Your task is to copy every entry exactly.

Segment Start: Supplied data

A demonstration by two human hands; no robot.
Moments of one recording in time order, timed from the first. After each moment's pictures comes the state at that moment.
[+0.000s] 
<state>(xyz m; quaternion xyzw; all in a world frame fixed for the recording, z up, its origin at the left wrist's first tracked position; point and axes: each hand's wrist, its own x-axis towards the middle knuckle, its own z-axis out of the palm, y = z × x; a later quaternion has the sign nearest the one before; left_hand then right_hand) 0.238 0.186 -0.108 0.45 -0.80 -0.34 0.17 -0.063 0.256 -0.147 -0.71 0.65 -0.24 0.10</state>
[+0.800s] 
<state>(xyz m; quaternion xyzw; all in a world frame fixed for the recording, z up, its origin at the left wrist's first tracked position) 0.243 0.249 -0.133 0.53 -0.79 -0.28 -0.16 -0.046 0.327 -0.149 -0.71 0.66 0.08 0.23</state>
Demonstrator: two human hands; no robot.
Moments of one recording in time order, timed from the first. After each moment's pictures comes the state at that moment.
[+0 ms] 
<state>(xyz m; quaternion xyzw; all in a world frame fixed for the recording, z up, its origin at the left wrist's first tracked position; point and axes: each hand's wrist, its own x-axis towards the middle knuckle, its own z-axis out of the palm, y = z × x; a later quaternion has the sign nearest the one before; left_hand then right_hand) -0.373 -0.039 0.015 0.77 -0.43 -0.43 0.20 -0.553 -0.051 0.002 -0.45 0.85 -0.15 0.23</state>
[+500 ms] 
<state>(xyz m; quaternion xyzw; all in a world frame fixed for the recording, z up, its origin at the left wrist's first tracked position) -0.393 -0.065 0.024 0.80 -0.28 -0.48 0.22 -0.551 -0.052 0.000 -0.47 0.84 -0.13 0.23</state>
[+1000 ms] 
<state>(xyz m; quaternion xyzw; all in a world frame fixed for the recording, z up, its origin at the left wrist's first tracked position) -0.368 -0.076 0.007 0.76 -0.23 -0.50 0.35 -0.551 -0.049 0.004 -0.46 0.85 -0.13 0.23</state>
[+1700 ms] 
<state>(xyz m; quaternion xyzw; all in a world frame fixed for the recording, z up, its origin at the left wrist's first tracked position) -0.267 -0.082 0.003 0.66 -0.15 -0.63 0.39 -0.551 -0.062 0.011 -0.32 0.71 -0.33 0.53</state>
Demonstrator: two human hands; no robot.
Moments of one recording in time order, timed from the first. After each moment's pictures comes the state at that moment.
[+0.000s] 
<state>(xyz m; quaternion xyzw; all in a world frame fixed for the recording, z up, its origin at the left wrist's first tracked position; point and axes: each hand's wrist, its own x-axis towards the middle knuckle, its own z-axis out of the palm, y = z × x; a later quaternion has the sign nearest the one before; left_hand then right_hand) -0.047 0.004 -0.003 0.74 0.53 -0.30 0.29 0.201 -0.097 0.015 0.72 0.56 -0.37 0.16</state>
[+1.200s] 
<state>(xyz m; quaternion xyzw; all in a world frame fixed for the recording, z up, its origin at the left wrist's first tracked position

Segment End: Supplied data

Result of this exercise ::
A demonstration by two human hands; no robot.
Moments of one recording in time order, timed from the first. After each moment's pictures comes the state at that moment.
[+0.000s] 
<state>(xyz m; quaternion xyzw; all in a world frame fixed for the recording, z up, its origin at the left wrist's first tracked position; point and axes: each hand's wrist, its own x-axis towards the middle knuckle, its own z-axis out of the palm, y = z × x; a later quaternion has the sign nearest the one before; left_hand then right_hand) 0.238 0.186 -0.108 0.45 -0.80 -0.34 0.17 -0.063 0.256 -0.147 -0.71 0.65 -0.24 0.10</state>
[+0.800s] 
<state>(xyz m; quaternion xyzw; all in a world frame fixed for the recording, z up, its origin at the left wrist's first tracked position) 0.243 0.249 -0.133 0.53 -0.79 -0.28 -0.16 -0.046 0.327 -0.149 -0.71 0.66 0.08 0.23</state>
Demonstrator: two human hands; no robot.
Moments of one recording in time order, timed from the first. After each moment's pictures comes the state at that moment.
[+0 ms] 
<state>(xyz m; quaternion xyzw; all in a world frame fixed for the recording, z up, its origin at the left wrist's first tracked position; point and axes: each hand's wrist, its own x-axis towards the middle knuckle, its own z-axis out of the palm, y = z × x; a later quaternion has the sign nearest the one before; left_hand then right_hand) -0.373 -0.039 0.015 0.77 -0.43 -0.43 0.20 -0.553 -0.051 0.002 -0.45 0.85 -0.15 0.23</state>
[+500 ms] 
<state>(xyz m; quaternion xyzw; all in a world frame fixed for the recording, z up, its origin at the left wrist's first tracked position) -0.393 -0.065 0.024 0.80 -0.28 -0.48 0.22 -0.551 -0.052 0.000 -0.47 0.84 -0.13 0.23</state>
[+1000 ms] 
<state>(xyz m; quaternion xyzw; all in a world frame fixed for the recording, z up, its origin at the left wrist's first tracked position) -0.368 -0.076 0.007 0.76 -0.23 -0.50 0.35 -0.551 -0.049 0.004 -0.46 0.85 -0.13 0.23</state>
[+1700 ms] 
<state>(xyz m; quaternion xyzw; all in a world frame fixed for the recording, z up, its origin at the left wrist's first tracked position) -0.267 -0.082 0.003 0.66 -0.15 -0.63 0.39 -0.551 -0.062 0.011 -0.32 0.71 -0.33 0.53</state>
Demonstrator: two human hands; no robot.
Moments of one recording in time order, timed from the first. After each moment's pictures comes the state at that moment.
[+0.000s] 
<state>(xyz m; quaternion xyzw; all in a world frame fixed for the recording, z up, its origin at the left wrist's first tracked position; point and axes: each hand's wrist, its own x-axis towards the middle knuckle, its own z-axis out of the palm, y = z × x; a later quaternion has the sign nearest the one before; left_hand then right_hand) -0.047 0.004 -0.003 0.74 0.53 -0.30 0.29 0.201 -0.097 0.015 0.72 0.56 -0.37 0.16</state>
[+1.200s] 
<state>(xyz m; quaternion xyzw; all in a world frame fixed for the recording, z up, its origin at the left wrist's first tracked position

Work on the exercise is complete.